◆ Exercise aim ◆
Work out the number of lines below containing the word "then" and give nothing besides it.

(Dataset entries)

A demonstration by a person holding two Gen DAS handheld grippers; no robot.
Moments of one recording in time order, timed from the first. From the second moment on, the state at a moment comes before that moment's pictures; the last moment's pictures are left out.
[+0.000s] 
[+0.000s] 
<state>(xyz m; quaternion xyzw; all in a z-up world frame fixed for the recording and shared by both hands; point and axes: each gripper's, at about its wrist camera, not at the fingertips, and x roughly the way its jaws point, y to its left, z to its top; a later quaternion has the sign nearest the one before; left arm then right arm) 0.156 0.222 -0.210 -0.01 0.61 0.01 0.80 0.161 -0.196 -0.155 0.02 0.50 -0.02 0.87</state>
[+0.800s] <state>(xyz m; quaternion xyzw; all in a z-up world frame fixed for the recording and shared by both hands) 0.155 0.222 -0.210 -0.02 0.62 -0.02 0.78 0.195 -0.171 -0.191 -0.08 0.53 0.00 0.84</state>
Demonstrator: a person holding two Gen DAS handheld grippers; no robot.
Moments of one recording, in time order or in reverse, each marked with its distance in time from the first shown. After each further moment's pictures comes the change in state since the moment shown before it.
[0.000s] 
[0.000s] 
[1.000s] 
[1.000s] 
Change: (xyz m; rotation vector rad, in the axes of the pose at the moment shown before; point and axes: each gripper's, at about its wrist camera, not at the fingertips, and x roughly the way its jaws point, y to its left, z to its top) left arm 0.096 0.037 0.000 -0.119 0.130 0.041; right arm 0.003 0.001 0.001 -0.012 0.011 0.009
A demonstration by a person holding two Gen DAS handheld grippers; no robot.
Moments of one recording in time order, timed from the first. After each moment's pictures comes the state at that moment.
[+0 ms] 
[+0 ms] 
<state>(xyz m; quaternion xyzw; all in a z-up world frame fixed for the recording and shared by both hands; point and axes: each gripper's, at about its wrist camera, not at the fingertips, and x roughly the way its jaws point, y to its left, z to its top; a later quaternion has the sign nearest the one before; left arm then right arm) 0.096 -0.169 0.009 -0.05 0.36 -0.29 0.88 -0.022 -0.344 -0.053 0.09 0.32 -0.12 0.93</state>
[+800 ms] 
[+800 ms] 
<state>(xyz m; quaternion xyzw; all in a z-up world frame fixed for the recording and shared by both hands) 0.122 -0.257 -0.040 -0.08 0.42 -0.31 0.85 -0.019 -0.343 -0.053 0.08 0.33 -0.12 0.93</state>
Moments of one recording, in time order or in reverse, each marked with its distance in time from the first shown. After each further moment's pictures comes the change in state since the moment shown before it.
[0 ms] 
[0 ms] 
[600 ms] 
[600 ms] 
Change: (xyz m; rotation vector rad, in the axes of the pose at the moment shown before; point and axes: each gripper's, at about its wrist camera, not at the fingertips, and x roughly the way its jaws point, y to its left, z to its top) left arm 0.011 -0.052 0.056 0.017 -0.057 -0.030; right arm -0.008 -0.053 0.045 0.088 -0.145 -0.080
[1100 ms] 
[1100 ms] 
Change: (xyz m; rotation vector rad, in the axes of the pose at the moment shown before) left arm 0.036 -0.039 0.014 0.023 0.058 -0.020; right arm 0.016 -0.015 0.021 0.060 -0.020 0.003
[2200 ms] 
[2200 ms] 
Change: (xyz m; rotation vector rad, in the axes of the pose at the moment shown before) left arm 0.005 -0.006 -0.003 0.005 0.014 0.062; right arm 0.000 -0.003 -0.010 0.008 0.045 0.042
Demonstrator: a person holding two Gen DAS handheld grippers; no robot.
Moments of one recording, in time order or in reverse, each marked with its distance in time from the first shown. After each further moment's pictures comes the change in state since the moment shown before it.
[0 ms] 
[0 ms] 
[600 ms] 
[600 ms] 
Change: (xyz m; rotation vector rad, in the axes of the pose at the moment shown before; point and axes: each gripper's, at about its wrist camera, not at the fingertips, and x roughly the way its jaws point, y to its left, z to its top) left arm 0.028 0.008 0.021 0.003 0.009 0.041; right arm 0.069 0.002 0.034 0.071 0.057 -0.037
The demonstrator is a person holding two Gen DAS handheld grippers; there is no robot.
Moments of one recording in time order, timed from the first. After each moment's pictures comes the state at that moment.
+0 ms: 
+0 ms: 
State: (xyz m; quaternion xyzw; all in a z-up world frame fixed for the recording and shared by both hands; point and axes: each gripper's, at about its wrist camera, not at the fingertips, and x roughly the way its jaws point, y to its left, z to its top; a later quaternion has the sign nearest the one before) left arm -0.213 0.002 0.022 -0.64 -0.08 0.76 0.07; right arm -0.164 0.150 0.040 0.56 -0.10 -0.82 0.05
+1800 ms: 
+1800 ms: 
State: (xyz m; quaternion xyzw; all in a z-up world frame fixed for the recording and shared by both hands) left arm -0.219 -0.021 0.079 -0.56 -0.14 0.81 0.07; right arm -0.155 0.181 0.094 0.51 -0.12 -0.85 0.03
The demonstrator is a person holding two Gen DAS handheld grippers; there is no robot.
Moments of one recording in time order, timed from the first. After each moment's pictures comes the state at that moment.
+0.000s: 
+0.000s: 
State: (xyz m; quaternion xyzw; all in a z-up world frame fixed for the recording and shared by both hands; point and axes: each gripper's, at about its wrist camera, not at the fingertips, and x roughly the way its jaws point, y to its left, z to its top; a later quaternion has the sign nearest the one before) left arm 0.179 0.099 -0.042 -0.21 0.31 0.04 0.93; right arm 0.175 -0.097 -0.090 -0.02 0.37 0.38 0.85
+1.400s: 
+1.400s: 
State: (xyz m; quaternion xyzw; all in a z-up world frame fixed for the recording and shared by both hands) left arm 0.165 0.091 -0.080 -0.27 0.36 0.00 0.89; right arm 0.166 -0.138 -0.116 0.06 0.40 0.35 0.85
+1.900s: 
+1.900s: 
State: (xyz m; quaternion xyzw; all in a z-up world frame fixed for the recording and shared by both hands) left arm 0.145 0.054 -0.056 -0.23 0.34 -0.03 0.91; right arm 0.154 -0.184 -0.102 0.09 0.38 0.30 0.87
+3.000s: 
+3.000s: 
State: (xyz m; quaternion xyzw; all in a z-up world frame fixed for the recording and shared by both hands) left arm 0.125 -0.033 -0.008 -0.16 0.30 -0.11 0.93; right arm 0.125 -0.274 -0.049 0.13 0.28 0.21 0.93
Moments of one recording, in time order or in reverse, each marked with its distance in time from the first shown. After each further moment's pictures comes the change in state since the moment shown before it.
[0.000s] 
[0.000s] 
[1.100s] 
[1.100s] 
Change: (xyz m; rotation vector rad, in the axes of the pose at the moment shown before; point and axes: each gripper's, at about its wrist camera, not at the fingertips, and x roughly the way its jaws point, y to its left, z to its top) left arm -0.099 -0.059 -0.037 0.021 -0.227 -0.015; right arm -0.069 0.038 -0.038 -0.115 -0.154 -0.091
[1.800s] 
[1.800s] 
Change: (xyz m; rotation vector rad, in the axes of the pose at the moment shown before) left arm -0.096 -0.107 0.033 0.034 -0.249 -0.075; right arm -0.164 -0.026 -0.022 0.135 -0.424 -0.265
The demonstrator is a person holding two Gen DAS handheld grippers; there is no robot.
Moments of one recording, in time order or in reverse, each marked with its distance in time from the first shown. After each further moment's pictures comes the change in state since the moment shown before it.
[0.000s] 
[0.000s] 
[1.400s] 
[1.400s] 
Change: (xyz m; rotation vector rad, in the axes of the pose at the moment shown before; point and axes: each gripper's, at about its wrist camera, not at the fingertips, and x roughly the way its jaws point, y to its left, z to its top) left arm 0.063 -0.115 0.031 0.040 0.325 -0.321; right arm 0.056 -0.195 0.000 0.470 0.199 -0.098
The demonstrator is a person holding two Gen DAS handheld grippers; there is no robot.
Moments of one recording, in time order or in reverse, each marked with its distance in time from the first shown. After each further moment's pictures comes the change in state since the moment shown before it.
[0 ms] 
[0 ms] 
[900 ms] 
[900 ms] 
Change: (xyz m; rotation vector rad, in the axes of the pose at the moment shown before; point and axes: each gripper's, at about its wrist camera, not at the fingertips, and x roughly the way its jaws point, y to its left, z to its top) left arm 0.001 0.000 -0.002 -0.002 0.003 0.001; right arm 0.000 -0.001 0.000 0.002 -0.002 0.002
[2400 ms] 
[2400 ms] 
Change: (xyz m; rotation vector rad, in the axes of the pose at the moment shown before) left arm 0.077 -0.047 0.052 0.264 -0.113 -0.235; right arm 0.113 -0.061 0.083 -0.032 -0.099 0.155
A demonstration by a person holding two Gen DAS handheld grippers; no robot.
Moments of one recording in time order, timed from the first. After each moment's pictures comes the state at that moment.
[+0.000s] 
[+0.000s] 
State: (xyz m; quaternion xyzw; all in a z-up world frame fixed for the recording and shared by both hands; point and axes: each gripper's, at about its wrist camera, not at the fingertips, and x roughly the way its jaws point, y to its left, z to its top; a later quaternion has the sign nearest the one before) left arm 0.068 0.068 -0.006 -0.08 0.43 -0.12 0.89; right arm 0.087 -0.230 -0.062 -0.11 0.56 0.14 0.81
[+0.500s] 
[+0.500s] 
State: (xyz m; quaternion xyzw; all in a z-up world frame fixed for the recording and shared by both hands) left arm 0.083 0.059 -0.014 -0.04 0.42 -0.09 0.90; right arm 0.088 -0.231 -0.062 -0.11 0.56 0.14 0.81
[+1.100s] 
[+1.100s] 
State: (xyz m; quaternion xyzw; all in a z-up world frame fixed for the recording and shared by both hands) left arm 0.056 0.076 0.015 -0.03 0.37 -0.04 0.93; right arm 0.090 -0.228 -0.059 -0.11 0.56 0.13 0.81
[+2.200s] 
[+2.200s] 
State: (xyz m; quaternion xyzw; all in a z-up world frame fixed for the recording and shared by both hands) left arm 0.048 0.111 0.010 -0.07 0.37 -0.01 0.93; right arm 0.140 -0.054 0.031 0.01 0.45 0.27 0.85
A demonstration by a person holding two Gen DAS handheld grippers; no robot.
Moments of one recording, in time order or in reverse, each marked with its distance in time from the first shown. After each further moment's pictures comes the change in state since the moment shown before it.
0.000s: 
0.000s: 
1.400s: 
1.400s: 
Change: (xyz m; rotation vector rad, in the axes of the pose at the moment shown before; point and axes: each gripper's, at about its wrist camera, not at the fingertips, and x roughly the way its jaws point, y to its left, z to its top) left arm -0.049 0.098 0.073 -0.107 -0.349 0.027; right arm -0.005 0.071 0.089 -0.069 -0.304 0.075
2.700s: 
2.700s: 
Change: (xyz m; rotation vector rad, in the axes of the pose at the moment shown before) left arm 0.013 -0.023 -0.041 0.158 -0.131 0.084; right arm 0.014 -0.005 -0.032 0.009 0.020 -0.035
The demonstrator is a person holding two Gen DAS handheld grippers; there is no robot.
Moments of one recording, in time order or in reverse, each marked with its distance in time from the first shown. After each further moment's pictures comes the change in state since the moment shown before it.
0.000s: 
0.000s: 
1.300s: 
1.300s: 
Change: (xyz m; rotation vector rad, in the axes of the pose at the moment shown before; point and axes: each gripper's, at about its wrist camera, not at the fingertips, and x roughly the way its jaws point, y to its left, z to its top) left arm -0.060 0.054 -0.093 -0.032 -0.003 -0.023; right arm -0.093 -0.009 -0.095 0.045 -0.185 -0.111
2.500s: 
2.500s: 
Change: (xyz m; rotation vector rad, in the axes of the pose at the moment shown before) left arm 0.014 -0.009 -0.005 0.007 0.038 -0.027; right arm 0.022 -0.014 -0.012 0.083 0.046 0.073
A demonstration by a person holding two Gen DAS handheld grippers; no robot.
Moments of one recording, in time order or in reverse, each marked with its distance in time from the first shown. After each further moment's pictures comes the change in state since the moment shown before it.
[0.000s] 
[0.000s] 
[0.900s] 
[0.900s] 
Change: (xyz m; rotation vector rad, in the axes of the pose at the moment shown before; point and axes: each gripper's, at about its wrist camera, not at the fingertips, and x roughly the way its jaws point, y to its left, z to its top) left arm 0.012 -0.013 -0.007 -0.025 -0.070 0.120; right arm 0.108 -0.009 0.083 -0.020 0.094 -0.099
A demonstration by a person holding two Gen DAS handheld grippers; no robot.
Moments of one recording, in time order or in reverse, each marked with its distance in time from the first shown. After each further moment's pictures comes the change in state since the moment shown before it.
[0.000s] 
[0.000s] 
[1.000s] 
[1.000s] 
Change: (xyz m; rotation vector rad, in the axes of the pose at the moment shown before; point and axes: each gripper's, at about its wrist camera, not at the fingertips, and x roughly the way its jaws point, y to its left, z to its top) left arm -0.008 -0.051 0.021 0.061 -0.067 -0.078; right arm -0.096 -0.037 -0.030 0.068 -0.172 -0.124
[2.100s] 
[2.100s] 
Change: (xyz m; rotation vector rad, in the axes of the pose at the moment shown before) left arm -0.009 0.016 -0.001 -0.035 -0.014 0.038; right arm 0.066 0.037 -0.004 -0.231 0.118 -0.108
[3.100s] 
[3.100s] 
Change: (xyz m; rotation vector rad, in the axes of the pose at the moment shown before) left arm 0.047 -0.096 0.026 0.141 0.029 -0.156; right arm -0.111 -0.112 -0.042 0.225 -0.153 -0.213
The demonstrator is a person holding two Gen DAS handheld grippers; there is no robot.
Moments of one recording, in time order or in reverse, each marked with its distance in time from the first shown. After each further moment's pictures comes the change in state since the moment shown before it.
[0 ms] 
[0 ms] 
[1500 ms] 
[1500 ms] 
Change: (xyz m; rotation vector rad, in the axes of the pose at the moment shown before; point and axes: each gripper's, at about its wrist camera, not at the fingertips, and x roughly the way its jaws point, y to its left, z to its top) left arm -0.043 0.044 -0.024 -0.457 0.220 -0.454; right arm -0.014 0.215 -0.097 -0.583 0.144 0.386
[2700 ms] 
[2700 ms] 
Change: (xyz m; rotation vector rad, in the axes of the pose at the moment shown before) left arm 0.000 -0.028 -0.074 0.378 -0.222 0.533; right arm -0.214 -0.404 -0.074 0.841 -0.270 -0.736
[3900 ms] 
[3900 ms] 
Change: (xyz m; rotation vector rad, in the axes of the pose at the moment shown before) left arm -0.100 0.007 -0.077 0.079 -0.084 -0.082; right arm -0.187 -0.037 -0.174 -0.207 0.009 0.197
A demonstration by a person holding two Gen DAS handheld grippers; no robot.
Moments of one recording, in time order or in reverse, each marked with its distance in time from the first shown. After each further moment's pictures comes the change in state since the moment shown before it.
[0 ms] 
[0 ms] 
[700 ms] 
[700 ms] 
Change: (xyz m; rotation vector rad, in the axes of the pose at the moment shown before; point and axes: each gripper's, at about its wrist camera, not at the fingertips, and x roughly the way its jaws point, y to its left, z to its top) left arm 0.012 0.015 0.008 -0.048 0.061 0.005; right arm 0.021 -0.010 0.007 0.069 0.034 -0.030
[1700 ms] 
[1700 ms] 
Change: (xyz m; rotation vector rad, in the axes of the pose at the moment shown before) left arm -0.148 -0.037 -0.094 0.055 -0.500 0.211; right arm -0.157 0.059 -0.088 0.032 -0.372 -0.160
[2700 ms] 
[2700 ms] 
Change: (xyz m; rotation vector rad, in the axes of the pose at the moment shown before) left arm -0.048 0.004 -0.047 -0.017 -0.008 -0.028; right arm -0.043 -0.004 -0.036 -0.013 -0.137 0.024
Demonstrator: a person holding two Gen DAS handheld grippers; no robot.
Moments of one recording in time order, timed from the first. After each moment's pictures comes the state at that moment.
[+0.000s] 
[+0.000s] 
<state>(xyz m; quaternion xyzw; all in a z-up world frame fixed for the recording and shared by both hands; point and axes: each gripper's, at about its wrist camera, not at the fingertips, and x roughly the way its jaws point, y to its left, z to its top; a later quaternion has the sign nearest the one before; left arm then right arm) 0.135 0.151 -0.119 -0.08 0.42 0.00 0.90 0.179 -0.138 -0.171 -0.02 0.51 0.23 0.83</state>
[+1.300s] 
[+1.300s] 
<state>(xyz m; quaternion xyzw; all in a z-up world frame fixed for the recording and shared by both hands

◆ Written response ◆
3